Erstellt am 07. Januar 2013, 12:14

Miliz gegen Abschaffung der Wehrpflicht. Angriffig und emotional hat am Montag die Bundesvereinigung der Milizverbände gegen die Abschaffung der Wehrpflicht argumentiert.

Präsident Michael Schaffer sprach unter anderem von einem "Schwindel mit dem Profi-Heer", Verteidigungsminister Darabos würde mit seiner Linie die Gemeinschaft schädigen. Sollte es dennoch zu einer Abschaffung der Wehrpflicht kommen, sei die Miliz "nicht mehr dabei". "Ein Berufsheer ist immer zu teuer, immer zu klein wenn man es braucht, immer zu groß wenn man es nicht braucht", lautet der Standpunkt der Verbände, denen bereits vor längerer Zeit von Darabos die Subventionen gestrichen wurden und sich daher vom Ressort als "geächtet" betrachtet. Auch sieht Schaffer das derzeit bestehende Modell des Bundesheeres als de facto Berufsheer, das sich "mit kräftiger Hilfe der Berufsmilitärs" in eine "völlig falsche Richtung entwickle.

Laut dem Verband wird vonseiten der "Pazifisten und früheren Wehrdienstverweigerern" in der Politik unseriös für die Abschaffung der Wehrpflicht geworben, etwa mit Begriffen wie Zwangsdienst und gestohlene Zeit : "Das ist eine miese, schäbige Gesinnung, die hier verbreitet wird." Solche Argumente würden nur auf Eigennutz beruhen, wogegen die meisten Österreicher gerne ehrenamtlich arbeiteten. "Wer versucht, in die Gemeinschaft einen Keil zu treiben, hat in der Politik nichts verloren", findet Schaffer.

Geht es nach den Verbänden, soll es in Österreich ein Bundesheer nach Milizprinzipien geben. Und dafür brauche es eben auch die Wehrpflicht, meint deren Präsident. "Wir haben ja auch die Schulpflicht und niemand käme auf die Idee, wenn wir beim PISA-Test schlecht abschneiden, dass wir die Schulpflicht abschaffen." Vorstellen kann sich Schaffer, das Darabos-Modell für ein Berufsheer zu adaptieren und mit der allgemeinen Wehrpflicht zu verbinden.

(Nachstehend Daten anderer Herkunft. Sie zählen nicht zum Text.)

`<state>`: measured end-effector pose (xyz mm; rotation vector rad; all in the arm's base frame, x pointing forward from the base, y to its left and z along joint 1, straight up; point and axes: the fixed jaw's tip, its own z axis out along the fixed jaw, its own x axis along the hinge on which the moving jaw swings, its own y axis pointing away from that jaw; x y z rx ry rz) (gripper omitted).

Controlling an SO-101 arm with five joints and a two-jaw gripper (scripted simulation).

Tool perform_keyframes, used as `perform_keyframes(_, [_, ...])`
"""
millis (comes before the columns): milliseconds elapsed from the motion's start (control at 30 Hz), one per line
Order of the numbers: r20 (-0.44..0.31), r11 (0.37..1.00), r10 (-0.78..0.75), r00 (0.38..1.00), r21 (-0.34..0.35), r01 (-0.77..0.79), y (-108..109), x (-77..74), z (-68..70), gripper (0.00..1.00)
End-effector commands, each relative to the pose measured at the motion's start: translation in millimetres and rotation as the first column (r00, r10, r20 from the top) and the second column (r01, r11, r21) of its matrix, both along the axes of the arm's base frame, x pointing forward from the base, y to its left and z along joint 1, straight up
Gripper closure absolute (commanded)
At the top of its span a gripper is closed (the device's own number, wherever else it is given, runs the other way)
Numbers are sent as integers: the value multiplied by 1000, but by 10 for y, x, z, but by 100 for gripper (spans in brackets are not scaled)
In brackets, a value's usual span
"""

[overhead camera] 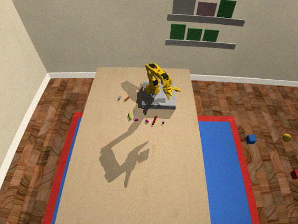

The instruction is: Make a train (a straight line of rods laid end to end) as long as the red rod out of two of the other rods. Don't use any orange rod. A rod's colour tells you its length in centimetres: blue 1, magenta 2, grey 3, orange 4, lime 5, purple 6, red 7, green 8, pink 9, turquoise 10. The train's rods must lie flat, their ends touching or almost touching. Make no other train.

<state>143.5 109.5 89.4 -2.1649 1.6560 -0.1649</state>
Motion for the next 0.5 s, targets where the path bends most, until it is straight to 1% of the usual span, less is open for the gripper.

"Wir wollen auch, dass es keine Untauglichen mehr gibt", lautet ein weiteres Anliegen der Milizverbände. Dies solle nur der Fall sein, wenn jemand auch berufsuntauglich ist - derzeit würde dies aber auch "Promis" und Menschen "mit guten Verbindungen" betreffen, meint Präsident Schaffer.